====== Data to examine ======
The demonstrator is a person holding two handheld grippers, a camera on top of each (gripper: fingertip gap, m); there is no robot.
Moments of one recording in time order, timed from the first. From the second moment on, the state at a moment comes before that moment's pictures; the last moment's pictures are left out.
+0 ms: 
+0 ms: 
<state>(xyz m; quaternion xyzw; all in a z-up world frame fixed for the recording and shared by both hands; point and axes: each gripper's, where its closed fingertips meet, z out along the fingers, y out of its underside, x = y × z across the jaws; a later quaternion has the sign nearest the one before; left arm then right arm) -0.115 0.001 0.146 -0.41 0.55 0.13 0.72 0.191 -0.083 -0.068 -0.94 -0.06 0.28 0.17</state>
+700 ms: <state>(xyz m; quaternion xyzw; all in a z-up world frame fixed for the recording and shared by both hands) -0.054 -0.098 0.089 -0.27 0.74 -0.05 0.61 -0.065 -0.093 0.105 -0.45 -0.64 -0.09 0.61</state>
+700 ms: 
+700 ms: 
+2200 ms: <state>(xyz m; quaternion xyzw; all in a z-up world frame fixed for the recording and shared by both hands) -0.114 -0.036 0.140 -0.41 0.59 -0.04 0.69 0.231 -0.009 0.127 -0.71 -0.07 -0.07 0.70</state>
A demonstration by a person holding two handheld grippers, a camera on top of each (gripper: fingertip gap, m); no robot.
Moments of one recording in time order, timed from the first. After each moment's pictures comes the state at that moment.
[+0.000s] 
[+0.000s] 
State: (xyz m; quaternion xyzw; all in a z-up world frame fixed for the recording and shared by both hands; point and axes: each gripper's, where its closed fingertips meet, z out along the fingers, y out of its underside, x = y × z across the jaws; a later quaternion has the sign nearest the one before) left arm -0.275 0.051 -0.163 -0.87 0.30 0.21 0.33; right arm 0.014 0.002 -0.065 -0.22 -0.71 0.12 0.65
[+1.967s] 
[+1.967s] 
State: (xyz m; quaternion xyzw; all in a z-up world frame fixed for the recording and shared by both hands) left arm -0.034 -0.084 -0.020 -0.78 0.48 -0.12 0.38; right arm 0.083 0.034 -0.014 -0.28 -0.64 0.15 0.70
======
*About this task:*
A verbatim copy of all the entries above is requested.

*Expected output:*
The demonstrator is a person holding two handheld grippers, a camera on top of each (gripper: fingertip gap, m); there is no robot.
Moments of one recording in time order, timed from the first. From the second moment on, the state at a moment comes before that moment's pictures; the last moment's pictures are left out.
+0 ms: 
+0 ms: 
<state>(xyz m; quaternion xyzw; all in a z-up world frame fixed for the recording and shared by both hands; point and axes: each gripper's, where its closed fingertips meet, z out along the fingers, y out of its underside, x = y × z across the jaws; a later quaternion has the sign nearest the one before; left arm then right arm) -0.115 0.001 0.146 -0.41 0.55 0.13 0.72 0.191 -0.083 -0.068 -0.94 -0.06 0.28 0.17</state>
+700 ms: <state>(xyz m; quaternion xyzw; all in a z-up world frame fixed for the recording and shared by both hands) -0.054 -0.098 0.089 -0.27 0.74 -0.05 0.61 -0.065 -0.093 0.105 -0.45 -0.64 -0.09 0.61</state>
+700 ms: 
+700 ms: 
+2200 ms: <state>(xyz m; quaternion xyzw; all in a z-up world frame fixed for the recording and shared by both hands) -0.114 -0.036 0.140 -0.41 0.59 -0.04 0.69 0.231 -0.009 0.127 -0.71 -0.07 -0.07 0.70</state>
A demonstration by a person holding two handheld grippers, a camera on top of each (gripper: fingertip gap, m); no robot.
Moments of one recording in time order, timed from the first. After each moment's pictures comes the state at that moment.
[+0.000s] 
[+0.000s] 
State: (xyz m; quaternion xyzw; all in a z-up world frame fixed for the recording and shared by both hands; point and axes: each gripper's, where its closed fingertips meet, z out along the fingers, y out of its underside, x = y × z across the jaws; a later quaternion has the sign nearest the one before) left arm -0.275 0.051 -0.163 -0.87 0.30 0.21 0.33; right arm 0.014 0.002 -0.065 -0.22 -0.71 0.12 0.65
[+1.967s] 
[+1.967s] 
State: (xyz m; quaternion xyzw; all in a z-up world frame fixed for the recording and shared by both hands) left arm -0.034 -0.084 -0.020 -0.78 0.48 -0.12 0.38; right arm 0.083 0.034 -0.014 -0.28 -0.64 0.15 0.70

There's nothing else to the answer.